Nearly 1 month after breaking off talks to acquire Quaker Oats because of disagreements over price, PepsiCo once again approached Quaker’s management. Its second proposal was the same as its first. PepsiCo was now in a much stronger position this time, especially because Quaker had run out of suitors. Under the terms of the agreement, Quaker Oats would be liable for a $420 million breakup fee if the deal was terminated, either because its shareholders didn’t approve the deal or the company entered into a definitive merger agreement with an alternative bidder. Quaker also granted PepsiCo an option to purchase 19.9% of Quaker’s stock, exercisable only if Quaker is sold to another bidder.

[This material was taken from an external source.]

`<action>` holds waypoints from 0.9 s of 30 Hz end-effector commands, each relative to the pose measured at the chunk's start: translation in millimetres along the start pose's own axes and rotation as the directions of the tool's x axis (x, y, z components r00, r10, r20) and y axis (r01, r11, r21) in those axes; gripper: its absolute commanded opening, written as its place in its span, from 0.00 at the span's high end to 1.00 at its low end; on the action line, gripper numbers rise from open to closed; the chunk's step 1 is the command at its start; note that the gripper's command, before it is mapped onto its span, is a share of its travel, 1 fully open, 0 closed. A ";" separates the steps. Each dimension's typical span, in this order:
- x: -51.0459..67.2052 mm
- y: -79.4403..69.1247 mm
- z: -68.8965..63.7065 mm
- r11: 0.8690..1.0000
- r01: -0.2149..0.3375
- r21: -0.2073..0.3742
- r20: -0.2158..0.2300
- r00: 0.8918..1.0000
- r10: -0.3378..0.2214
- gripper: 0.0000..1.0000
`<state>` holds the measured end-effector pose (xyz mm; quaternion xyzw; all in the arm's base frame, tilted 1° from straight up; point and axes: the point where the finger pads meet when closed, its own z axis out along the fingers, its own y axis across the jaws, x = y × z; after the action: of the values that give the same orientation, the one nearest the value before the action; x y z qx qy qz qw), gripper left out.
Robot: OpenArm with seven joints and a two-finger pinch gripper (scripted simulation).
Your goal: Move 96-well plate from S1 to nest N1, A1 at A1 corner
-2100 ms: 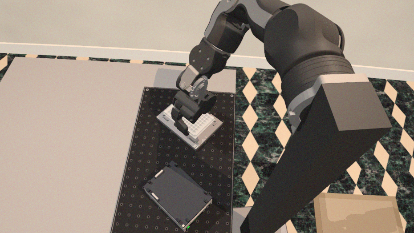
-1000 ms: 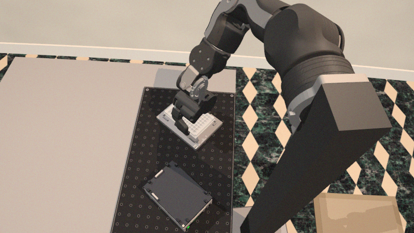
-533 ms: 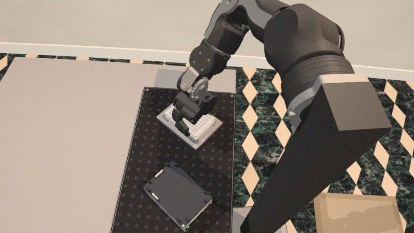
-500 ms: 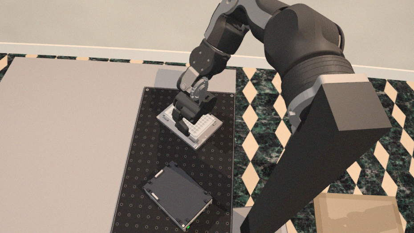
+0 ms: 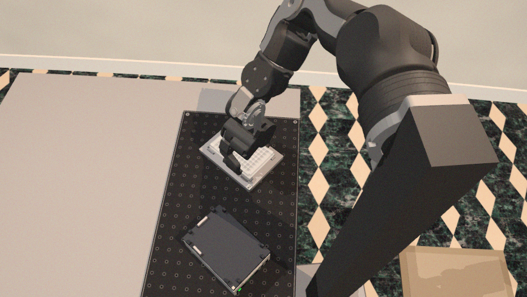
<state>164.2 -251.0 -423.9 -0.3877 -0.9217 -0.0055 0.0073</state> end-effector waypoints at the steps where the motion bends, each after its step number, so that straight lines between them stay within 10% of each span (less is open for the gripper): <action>1: -1.4 1.2 -0.5 1.000 -0.002 -0.007 0.005 1.000 0.002 1.00; 27: -4.0 0.5 -0.6 1.000 -0.002 -0.003 0.006 1.000 0.002 1.00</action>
<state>166.5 -252.3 -424.4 -0.3884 -0.9215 -0.0057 0.0055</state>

Such a tactic sometimes is used in conjunction with a breakup fee to discourage other suitors from making a bid for the target firm.
With the purchase of Quaker Oats, PepsiCo became the leader of the sports drink market by gaining the market’s dominant share. With more than four-fifths of the market, PepsiCo dwarfs Coke’s 11% market penetration. This leadership position is widely viewed as giving PepsiCo, whose share of the U.S. carbonated soft drink market is 31.4% as compared with Coke’s 44.1%, a psychological boost in its quest to accumulate a portfolio of leading brands.
-Why did food industry consolidation prompt Quaker to announce that it was for sale?